Materials provided section start
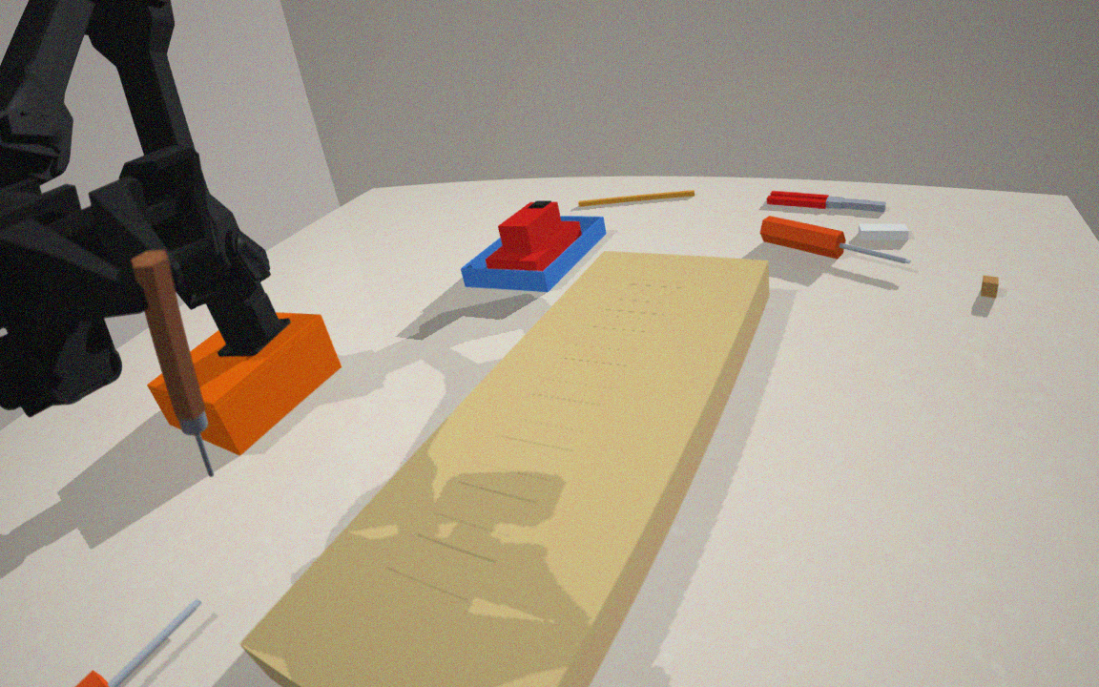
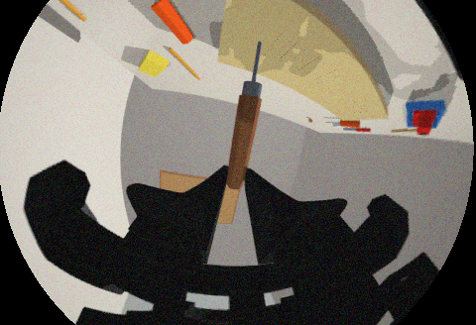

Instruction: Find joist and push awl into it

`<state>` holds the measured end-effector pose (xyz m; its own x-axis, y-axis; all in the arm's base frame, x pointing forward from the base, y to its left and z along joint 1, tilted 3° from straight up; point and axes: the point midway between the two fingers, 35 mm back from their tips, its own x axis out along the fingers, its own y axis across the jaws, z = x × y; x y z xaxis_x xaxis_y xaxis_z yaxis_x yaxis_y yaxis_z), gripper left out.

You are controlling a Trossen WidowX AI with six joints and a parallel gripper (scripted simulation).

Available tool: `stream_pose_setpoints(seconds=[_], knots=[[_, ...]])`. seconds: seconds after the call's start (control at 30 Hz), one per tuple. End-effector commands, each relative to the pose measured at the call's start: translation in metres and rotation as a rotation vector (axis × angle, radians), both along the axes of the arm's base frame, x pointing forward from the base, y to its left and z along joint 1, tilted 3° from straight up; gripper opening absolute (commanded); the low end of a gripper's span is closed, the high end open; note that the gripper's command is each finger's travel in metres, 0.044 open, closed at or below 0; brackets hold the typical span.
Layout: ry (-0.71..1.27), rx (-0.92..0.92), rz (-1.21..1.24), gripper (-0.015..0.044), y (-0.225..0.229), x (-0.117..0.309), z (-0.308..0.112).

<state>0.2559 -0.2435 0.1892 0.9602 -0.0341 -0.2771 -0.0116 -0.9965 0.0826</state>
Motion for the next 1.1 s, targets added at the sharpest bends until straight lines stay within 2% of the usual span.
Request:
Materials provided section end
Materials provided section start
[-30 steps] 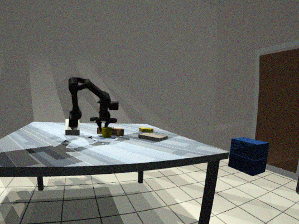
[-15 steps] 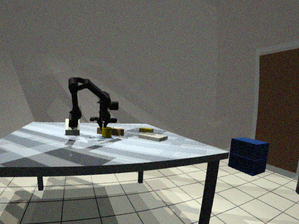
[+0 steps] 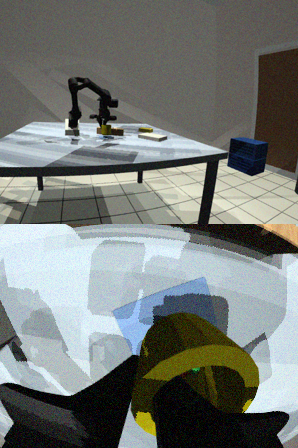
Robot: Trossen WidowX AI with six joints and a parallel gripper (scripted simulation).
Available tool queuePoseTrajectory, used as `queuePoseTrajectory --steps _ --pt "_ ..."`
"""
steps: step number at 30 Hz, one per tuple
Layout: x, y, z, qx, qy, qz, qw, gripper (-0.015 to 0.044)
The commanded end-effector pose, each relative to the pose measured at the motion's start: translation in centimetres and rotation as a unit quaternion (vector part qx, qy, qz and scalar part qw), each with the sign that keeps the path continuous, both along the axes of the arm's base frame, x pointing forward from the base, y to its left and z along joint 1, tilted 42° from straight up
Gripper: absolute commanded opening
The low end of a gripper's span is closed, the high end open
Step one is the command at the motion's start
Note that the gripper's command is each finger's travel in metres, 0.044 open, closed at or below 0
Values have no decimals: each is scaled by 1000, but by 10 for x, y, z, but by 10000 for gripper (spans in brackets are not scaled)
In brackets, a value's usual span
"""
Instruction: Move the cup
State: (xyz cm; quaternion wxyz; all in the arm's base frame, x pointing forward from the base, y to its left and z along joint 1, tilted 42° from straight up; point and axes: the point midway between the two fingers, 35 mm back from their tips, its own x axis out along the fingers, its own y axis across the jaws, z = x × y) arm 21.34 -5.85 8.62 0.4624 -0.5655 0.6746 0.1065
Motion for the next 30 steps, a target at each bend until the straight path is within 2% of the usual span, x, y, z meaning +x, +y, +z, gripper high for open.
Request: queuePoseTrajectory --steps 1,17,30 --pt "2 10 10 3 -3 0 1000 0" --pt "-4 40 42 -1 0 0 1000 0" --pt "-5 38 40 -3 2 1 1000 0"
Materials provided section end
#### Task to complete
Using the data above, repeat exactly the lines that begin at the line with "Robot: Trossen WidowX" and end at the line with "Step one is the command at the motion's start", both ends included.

#### Response
Robot: Trossen WidowX AI with six joints and a parallel gripper (scripted simulation).
Available tool queuePoseTrajectory, used as `queuePoseTrajectory --steps _ --pt "_ ..."`
"""
steps: step number at 30 Hz, one per tuple
Layout: x, y, z, qx, qy, qz, qw, gripper (-0.015 to 0.044)
The commanded end-effector pose, each relative to the pose measured at the motion's start: translation in centimetres and rotation as a unit quaternion (vector part qx, qy, qz and scalar part qw), each with the sign that keeps the path continuous, both along the axes of the arm's base frame, x pointing forward from the base, y to its left and z along joint 1, tilted 42° from straight up
Gripper: absolute commanded opening
The low end of a gripper's span is closed, the high end open
Step one is the command at the motion's start

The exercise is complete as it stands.